Fazit: Ohne Testament entscheidet das Gesetz – mit klaren Regeln & Prioritäten
Wenn kein Testament oder Erbvertrag vorliegt, regelt die gesetzliche Erbfolge detailliert, wie der Nachlass eines verstorbenen Menschen verteilt wird. So wird sichergestellt, dass die nächsten Verwandten und der oder die überlebende Ehepartner:in angemessen berücksichtigt werden. Ein individuelles Testament oder ein Erbvertrag bieten jedoch die persönlichere Möglichkeit, den Nachlass zu regeln und potenzielle Streitigkeiten zu vermeiden. Es ist wichtig, sich frühzeitig mit den rechtlichen Rahmenbedingungen vertraut zu machen und gegebenenfalls rechtlichen Rat einzuholen, um den Nachlass bestmöglich zu regeln und die eigenen Wünsche und Vorstellungen umzusetzen.
Warum die rechtzeitige Nachlassplanung wichtig ist
Die Regelung des Nachlasses ist eine wichtige und persönliche Angelegenheit, die man nicht auf die lange Bank schieben sollte. Mit einem Testament oder einem Erbvertrag kannst du deinen letzten Willen festlegen und deinen Angehörigen Klarheit und Sicherheit geben, ohne auf die gesetzliche Erbfolge angewiesen zu sein. Je nach Lebenssituation und Wünschen kann die passende Form der Nachlassregelung gewählt werden.
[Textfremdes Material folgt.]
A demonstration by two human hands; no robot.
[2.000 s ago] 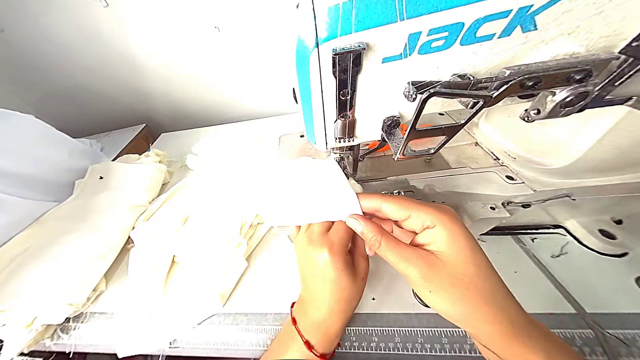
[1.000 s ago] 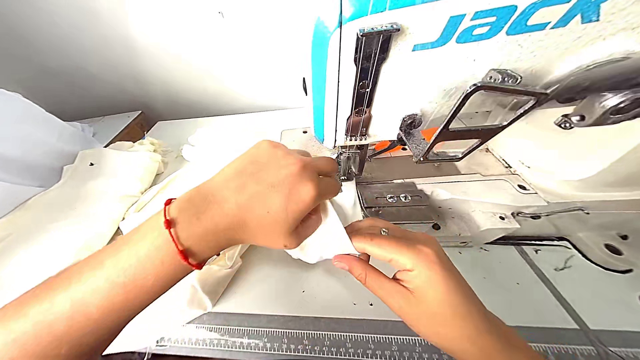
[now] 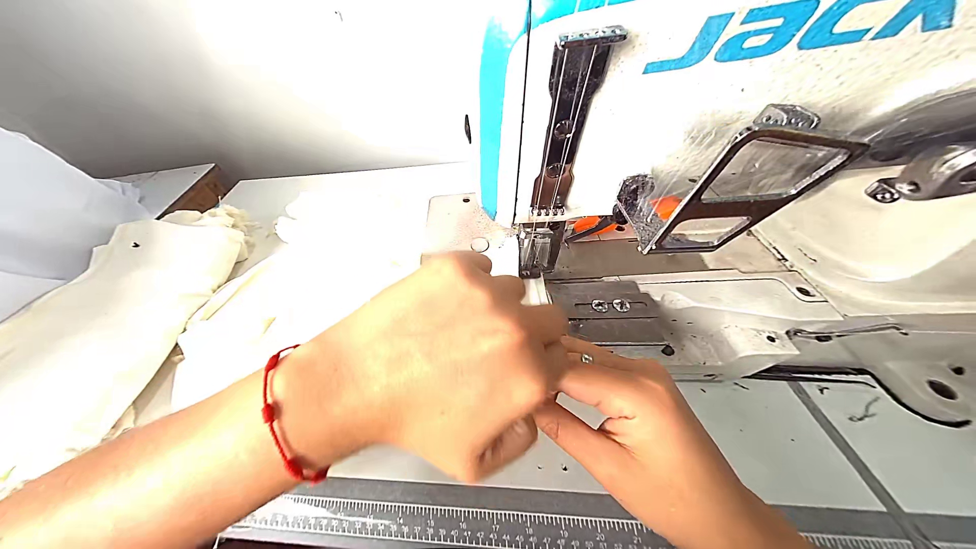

Und für mehr Informationen zu Themen wie der Vorsorgevollmacht, Bestattungskosten und Testamentsvollstreckung, lies weiter.
FAQ – Häufig gestellte Fragen
Was ist die gesetzliche Erbfolge?
Die gesetzlich festgelegte Reihenfolge, in der Verwandte erben, wenn kein Testament vorliegt.
Wer erbt, wenn kein Testament vorhanden ist?
Zuerst Kinder und Ehepartner:innen, danach Eltern, Geschwister und weitere Verwandte.
Wie viel erbt mein Ehepartner oder Ehepartnerin?
Je nach Familienstand und Güterstand – z.B. 1/2 bei einer Zugewinngemeinschaft mit Kindern.
Erben Enkelkinder direkt?
Nur, wenn deren Eltern (also die Kinder des Erblassers oder der Erblasserin) bereits verstorben sind.
Was passiert, wenn es keine Erb:innen gibt?
Dann erbt der Staat – aber nur als letzte Instanz.